> **Problem details**
Make an exact copy of the listing below. Pictures stay out of it.
>>
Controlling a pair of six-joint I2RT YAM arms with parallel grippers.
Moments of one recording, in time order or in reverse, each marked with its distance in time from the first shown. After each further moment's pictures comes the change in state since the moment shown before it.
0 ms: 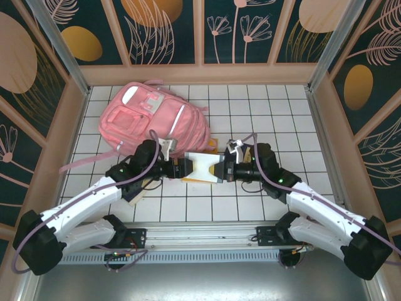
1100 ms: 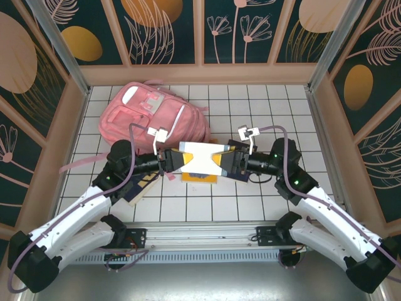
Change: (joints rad) left arm 0.085 -0.159 -0.082 0.537 0.452 -0.179; right arm -0.051 -0.127 0.120 0.135 -0.128 0.003
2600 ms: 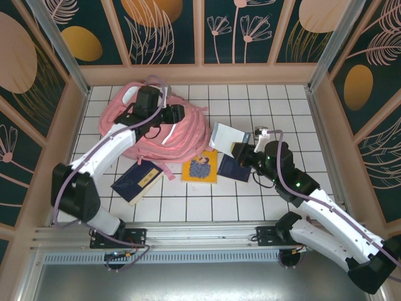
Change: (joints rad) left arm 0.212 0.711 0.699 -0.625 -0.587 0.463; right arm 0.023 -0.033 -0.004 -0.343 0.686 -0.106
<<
> **Task output**
Controlling a pair of six-joint I2RT YAM arms with parallel grippers.
Moments of one recording, in time order or in reverse, each marked with its distance in time from the first shown. After each further moment's pictures comes the change in state since the moment shown before it.
0 ms: 
1100 ms: 
Change: (joints rad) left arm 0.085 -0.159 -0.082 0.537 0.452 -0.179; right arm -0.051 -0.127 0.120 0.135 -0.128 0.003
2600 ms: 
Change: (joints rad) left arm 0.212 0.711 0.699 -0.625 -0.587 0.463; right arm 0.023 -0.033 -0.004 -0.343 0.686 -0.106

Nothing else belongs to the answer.